Kaplan–Meier clinical resolution curve of patients receiving panobacumab versus untreated patients. a Patients with nosocomial Pseudomonas aeruginosa O11 pneumonia receiving ≥1 dose of panobacumab (blue: intent-to-treat group; n = 17) versus untreated patients (red: n = 14). p-Value (log-rank test): 0.3008. b Patients with nosocomial P. aeruginosa O11 pneumonia receiving the full treatment (three doses) of panobacumab (blue: per-protocol group; n = 13) versus untreated patients (red: n = 14). p-Value (log-rank test): 0.0045

Discussion

This manuscript describes a proof-of-concept analysis describing the administration of passive adjunctive immunotherapy of a human monoclonal antibody that specifically targeted the P. aeruginosa O11 LPS O-polysaccharide moiety. This form of immunotherapy may have improved the clinical outcome of patients presenting with nosocomial pneumonia.

Differences were statistically significant only between patients that received three doses of panobacumab. In these patients, an 85 % success rate and a more rapid clinical resolution was achieved, despite these patients presenting with more severe infections and underlying conditions.
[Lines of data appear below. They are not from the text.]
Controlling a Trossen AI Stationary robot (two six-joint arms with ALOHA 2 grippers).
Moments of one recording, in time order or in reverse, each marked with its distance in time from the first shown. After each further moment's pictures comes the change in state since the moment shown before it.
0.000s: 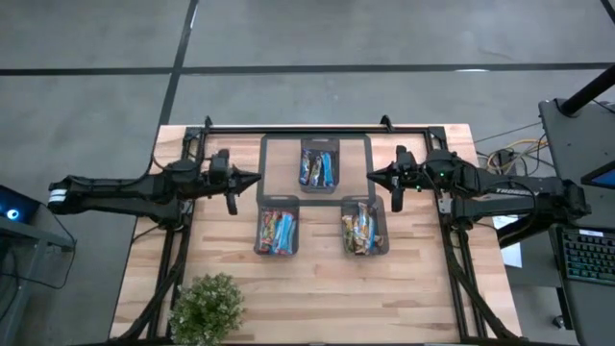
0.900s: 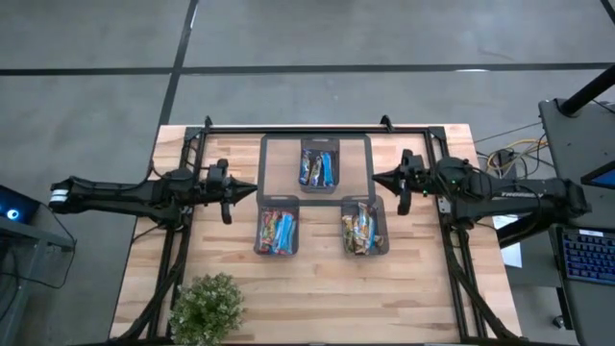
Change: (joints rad) left arm -0.055 -0.106 -0.137 0.033 0.014 -0.005; right arm 0.081 -0.110 -0.081 0.075 0.089 0.064
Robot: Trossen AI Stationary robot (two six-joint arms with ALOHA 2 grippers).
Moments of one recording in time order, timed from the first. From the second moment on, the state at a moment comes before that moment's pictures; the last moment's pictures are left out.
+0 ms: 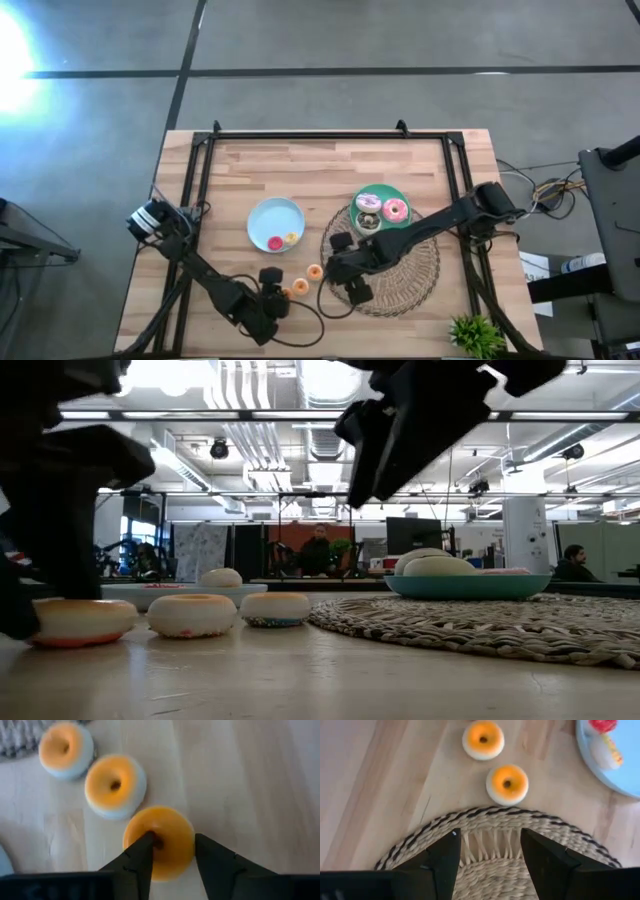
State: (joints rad) left arm -0.76 1.84 1.10 -0.47 -0.43 -0.50; right arm 0.35 1.90 1.43 -0.62 0.08 0.04
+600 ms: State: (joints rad) left arm -0.67 1.46 0.99 -0.54 -0.37 -0.84; right arm 0.33 1.86 1.42 -0.54 0.07 0.00
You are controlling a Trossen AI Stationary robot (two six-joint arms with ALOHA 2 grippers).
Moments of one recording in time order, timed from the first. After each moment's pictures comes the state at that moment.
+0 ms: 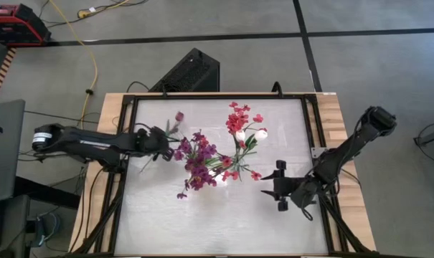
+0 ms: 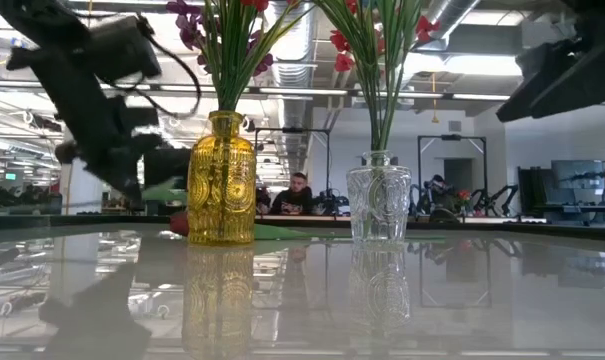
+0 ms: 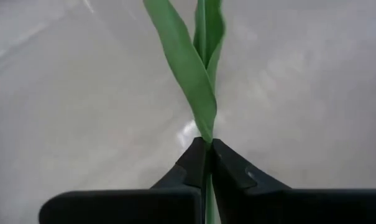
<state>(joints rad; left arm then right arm) 0.13 1.10 0.45 -0.48 -0.49 -0.74 0.72 1.17 0.57 -0.18 0.69 0.36</state>
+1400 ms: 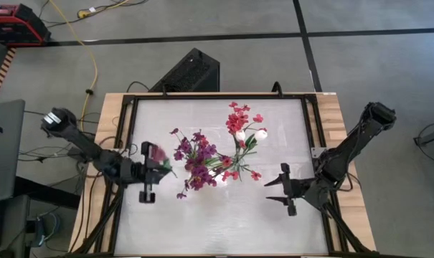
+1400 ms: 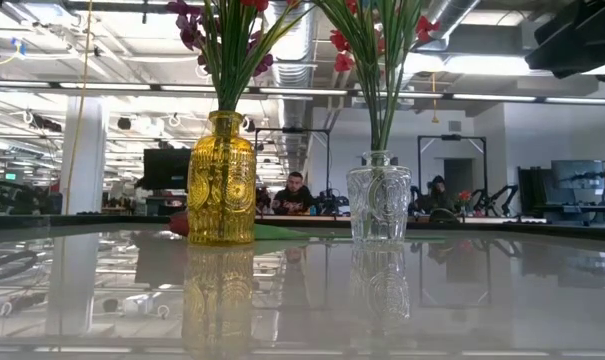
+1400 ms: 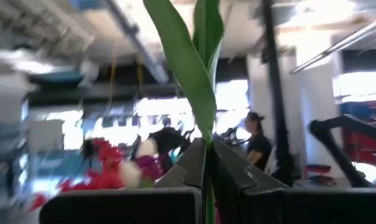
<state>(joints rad) -0.62 1.07 0.42 1.28 -0.60 0.43 0.82 1.05 0.54 -0.07 0.68 0.36</state>
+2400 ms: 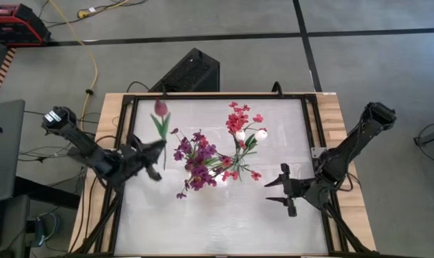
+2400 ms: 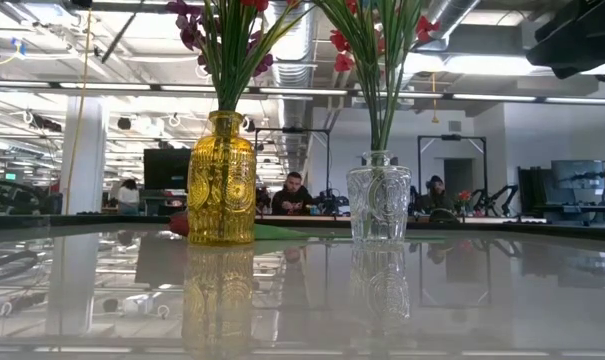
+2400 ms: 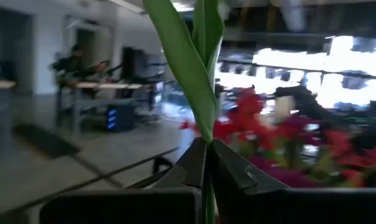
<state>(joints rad) -0.68 1.06 0.48 1.36 -1.28 0.58 0.82 1.05 0.54 -0.05 0.67 0.39</state>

Three patients that received only one dose of panobacumab adjunctive immunotherapy died. One died early from septic shock related to the infection and two patients that were excluded by the independent phase IIa panobacumab clinical trial safety committee died later. This may be viewed as a limitation, but it should be pointed out that the full effect of adjunctive immunotherapy targeted at a virulence factor may not be achieved immediately and that repetitive doses may be required to achieve a clinical effect.

These results are consistent with previous in vitro and in vivo data obtained with panobacumab. The diffusion of panobacumab from blood into the alveolar spaces may have contributed to its efficacy [29]. Moreover, observed relapses at day 30 may be explained by the disappearance of panobacumab from the blood [29] at this time.

Conclusions regarding the clinical efficacy of panobacumab in the treatment of nosocomial P. aeruginosa O11 infections should be made with caution, since this post-hoc analysis consisted of a limited number of patients. Nevertheless, such preliminary results are encouraging and may justify a large prospective randomized clinical trial in critically ill patients presenting with P. aeruginosa nosocomial infections.

In summary, these preliminary results suggested that the full course of panobacumab adjunctive immunotherapy (three doses) targeting serotype-specific LPS of P. aeruginosa O11 may have improved the clinical outcome of patients presenting with nosocomial pneumonia.